Diagnosis amyloidosis

This disease can cause difficulty in diagnosis. In the absence of initial symptoms, disease can lead to death. The doctor does a physical exam and sends the patient to specialists for further analysis. Tests may include the following:

• Biopsy – selecting a small sample of tissue or organ, needle or cut-off;
• Electrocardiogram (ECG) – measurement of the electrical activity of the heart to diagnose heart disease;
• Echocardiogram – detailed examination of the movements of the heart monitor, using high-frequency sound waves;
• Assessment of renal function – determines, whether there is excess protein in the urine;
• Analysis of urine – chemical and microscopic examination of urine for the presence of disease;
• Research serum creatinine – test for the study of kidney function and muscle mass;
• Analysis of levels of blood urea nitrogen (AMK) – blood tests to assess kidney function;
• Abdominal ultrasound – test, which uses sound waves to study abnormalities of internal organs and blood vessels;
• Nerve conduction velocity – evaluates the condition of the nerves.

Treatment amyloidosis

At the moment, there are no treatments for amyloidosis.
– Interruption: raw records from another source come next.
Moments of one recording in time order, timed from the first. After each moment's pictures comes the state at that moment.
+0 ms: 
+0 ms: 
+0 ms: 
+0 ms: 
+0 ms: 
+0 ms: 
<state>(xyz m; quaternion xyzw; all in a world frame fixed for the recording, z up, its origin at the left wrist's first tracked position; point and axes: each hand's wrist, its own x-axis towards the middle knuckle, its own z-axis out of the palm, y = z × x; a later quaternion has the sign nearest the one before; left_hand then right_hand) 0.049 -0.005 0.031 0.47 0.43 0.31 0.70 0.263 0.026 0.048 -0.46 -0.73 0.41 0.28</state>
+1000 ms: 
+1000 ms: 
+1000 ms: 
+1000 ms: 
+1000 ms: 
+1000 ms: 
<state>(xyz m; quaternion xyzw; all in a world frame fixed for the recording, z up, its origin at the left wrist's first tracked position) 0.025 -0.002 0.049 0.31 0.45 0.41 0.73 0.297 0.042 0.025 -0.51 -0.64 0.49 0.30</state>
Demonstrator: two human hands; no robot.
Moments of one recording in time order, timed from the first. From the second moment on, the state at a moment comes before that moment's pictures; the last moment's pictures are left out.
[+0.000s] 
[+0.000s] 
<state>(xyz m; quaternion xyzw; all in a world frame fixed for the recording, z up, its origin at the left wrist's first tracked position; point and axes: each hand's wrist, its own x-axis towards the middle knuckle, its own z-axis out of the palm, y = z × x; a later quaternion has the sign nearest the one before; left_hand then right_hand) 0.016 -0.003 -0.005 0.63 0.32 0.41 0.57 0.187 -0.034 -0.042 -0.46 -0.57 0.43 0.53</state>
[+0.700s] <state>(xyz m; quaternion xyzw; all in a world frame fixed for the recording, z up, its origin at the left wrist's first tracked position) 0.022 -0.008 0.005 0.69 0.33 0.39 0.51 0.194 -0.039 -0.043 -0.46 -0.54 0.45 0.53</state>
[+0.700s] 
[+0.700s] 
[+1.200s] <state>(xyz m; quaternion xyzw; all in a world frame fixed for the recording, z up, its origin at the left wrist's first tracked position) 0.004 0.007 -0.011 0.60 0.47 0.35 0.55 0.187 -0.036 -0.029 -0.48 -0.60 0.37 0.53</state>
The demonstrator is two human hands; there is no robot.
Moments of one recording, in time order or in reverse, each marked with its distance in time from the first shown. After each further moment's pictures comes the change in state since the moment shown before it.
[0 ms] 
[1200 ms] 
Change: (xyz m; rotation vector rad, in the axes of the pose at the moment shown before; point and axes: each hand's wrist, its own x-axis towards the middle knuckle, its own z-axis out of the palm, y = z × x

The main goal is to treat the underlying disease. Treatment to decrease or control symptoms and complications bring only modest success. Treatment includes:

Chemotherapy

Chemotherapy may be in the form of tablets, injection, or through a catheter. It is used, to help improve symptoms and slow the progression of the disease in:

• Primary amyloidosis;
• Secondary amyloidosis – aggressive treatment of the underlying inflammatory disease process or;
• Hereditary amyloidosis.

Stem cell transplantation

Stem cells are immature cells in the body. They are transplanted to replace damaged or diseased cells. This process is used for:

• Primary amyloidosis – They used their own immature blood cells for transfusion. This process is called autologous stem cell transplant. In this method of treatment can additionally be used as medicaments, and chemotherapies;
• Hereditary amyloidosis – cells transplanted from a donor organ.

Organ transplantation

Transplant – removal of the patient's body and transplanting healthy from donor to recipient. Usually performed a liver transplant, or kidneys. It may be performed for all major forms of amyloidosis.

Splenectomy

Operation can reduce the production of amyloid. It may be done for primary and secondary amyloidosis.

Prevention amyloidosis

Currently known methods of prevention of amyloidosis.